#P1658C. Shinju and the Lost Permutation
Shinju and the Lost Permutation
Description
Shinju loves permutations very much! Today, she has borrowed a permutation $p$ from Juju to play with.
The $i$-th cyclic shift of a permutation $p$ is a transformation on the permutation such that $p = [p_1, p_2, \ldots, p_n] $ will now become $ p = [p_{n-i+1}, \ldots, p_n, p_1,p_2, \ldots, p_{n-i}]$.
Let's define the power of permutation $p$ as the number of distinct elements in the prefix maximums array $b$ of the permutation. The prefix maximums array $b$ is the array of length $n$ such that $b_i = \max(p_1, p_2, \ldots, p_i)$. For example, the power of $[1, 2, 5, 4, 6, 3]$ is $4$ since $b=[1,2,5,5,6,6]$ and there are $4$ distinct elements in $b$.
Unfortunately, Shinju has lost the permutation $p$! The only information she remembers is an array $c$, where $c_i$ is the power of the $(i-1)$-th cyclic shift of the permutation $p$. She's also not confident that she remembers it correctly, so she wants to know if her memory is good enough.
Given the array $c$, determine if there exists a permutation $p$ that is consistent with $c$. You do not have to construct the permutation $p$.
A permutation is an array consisting of $n$ distinct integers from $1$ to $n$ in arbitrary order. For example, $[2,3,1,5,4]$ is a permutation, but $[1,2,2]$ is not a permutation ($2$ appears twice in the array) and $[1,3, 4]$ is also not a permutation ($n=3$ but there is $4$ in the array).
The input consists of multiple test cases. The first line contains a single integer $t$ ($1 \leq t \leq 5 \cdot 10^3$) — the number of test cases.
The first line of each test case contains an integer $n$ ($1 \le n \le 10^5$).
The second line of each test case contains $n$ integers $c_1,c_2,\ldots,c_n$ ($1 \leq c_i \leq n$).
It is guaranteed that the sum of $n$ over all test cases does not exceed $10^5$.
For each test case, print "YES" if there is a permutation $p$ exists that satisfies the array $c$, and "NO" otherwise.
You can output "YES" and "NO" in any case (for example, strings "yEs", "yes", "Yes" and "YES" will be recognized as a positive response).
Input
The input consists of multiple test cases. The first line contains a single integer $t$ ($1 \leq t \leq 5 \cdot 10^3$) — the number of test cases.

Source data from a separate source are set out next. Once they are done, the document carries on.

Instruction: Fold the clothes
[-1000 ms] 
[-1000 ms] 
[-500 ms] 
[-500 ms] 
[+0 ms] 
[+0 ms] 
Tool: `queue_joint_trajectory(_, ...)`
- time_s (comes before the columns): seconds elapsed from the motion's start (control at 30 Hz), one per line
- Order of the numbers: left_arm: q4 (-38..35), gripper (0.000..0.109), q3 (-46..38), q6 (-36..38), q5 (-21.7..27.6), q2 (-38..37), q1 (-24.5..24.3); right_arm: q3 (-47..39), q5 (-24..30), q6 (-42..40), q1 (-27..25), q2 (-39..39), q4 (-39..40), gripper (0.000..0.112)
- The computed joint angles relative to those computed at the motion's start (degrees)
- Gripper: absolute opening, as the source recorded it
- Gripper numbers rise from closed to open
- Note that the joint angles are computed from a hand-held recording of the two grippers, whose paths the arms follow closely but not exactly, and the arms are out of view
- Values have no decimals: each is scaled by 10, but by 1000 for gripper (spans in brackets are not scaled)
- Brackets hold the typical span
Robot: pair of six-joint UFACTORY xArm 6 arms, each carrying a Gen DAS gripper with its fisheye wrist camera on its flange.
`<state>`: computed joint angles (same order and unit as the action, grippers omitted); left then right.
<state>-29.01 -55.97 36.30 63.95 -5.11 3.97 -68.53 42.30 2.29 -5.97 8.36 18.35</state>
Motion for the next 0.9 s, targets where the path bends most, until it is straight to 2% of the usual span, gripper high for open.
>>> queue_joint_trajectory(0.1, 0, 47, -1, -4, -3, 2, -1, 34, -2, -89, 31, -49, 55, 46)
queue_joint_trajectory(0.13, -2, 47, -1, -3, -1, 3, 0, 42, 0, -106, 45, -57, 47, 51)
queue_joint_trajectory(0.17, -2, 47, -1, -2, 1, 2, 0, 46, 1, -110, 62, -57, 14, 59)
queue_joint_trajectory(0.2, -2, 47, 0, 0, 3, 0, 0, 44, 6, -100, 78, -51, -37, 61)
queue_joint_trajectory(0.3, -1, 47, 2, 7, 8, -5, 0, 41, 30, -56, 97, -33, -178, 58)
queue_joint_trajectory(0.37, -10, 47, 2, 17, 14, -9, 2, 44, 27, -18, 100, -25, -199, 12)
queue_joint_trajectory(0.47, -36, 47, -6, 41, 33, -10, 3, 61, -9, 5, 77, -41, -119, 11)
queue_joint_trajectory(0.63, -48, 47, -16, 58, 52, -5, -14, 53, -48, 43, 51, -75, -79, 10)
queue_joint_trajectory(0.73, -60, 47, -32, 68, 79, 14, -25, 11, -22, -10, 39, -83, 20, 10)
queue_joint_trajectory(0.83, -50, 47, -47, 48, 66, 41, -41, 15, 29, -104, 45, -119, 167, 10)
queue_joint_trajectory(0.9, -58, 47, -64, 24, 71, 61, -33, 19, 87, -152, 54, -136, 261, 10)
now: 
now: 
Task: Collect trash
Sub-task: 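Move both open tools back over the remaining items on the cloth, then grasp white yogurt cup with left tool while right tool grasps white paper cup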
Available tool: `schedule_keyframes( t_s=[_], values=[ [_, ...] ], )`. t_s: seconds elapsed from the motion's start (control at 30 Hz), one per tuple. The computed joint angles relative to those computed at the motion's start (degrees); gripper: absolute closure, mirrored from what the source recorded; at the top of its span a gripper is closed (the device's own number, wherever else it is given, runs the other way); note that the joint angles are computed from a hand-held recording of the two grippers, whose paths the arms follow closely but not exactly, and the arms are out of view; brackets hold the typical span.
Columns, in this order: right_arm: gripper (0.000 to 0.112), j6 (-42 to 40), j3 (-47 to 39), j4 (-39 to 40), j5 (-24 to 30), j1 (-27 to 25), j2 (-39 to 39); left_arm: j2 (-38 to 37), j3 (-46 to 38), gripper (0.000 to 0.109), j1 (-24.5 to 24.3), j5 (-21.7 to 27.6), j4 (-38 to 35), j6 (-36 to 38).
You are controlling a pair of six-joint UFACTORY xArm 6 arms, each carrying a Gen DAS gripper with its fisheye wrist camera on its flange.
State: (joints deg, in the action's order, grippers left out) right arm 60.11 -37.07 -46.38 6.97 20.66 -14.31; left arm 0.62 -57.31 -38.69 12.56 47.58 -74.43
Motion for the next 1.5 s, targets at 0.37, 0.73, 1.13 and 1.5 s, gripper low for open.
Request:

The first line of each test case contains an integer $n$ ($1 \le n \le 10^5$).
The second line of each test case contains $n$ integers $c_1,c_2,\ldots,c_n$ ($1 \leq c_i \leq n$).
It is guaranteed that the sum of $n$ over all test cases does not exceed $10^5$.
Output
For each test case, print "YES" if there is a permutation $p$ exists that satisfies the array $c$, and "NO" otherwise.
You can output "YES" and "NO" in any case (for example, strings "yEs", "yes", "Yes" and "YES" will be recognized as a positive response).
Samples
6
1
1
2
1 2
2
2 2
6
1 2 4 6 3 5
6
2 3 1 2 3 4
3
3 2 1
YES
YES
NO
NO
YES
NO
Note
In the first test case, the permutation $[1]$ satisfies the array $c$.
In the second test case, the permutation $[2,1]$ satisfies the array $c$.
In the fifth test case, the permutation $[5, 1, 2, 4, 6, 3]$ satisfies the array $c$. Let's see why this is true.
- The zeroth cyclic shift of $p$ is $[5, 1, 2, 4, 6, 3]$. Its power is $2$ since $b = [5, 5, 5, 5, 6, 6]$ and there are $2$ distinct elements — $5$ and $6$.
- The first cyclic shift of $p$ is $[3, 5, 1, 2, 4, 6]$. Its power is $3$ since $b=[3,5,5,5,5,6]$.
- The second cyclic shift of $p$ is $[6, 3, 5, 1, 2, 4]$. Its power is $1$ since $b=[6,6,6,6,6,6]$.
- The third cyclic shift of $p$ is $[4, 6, 3, 5, 1, 2]$. Its power is $2$ since $b=[4,6,6,6,6,6]$.
- The fourth cyclic shift of $p$ is $[2, 4, 6, 3, 5, 1]$. Its power is $3$ since $b = [2, 4, 6, 6, 6, 6]$.
- The fifth cyclic shift of $p$ is $[1, 2, 4, 6, 3, 5]$. Its power is $4$ since $b = [1, 2, 4, 6, 6, 6]$.
Therefore, $c = [2, 3, 1, 2, 3, 4]$.
In the third, fourth, and sixth testcases, we can show that there is no permutation that satisfies array $c$.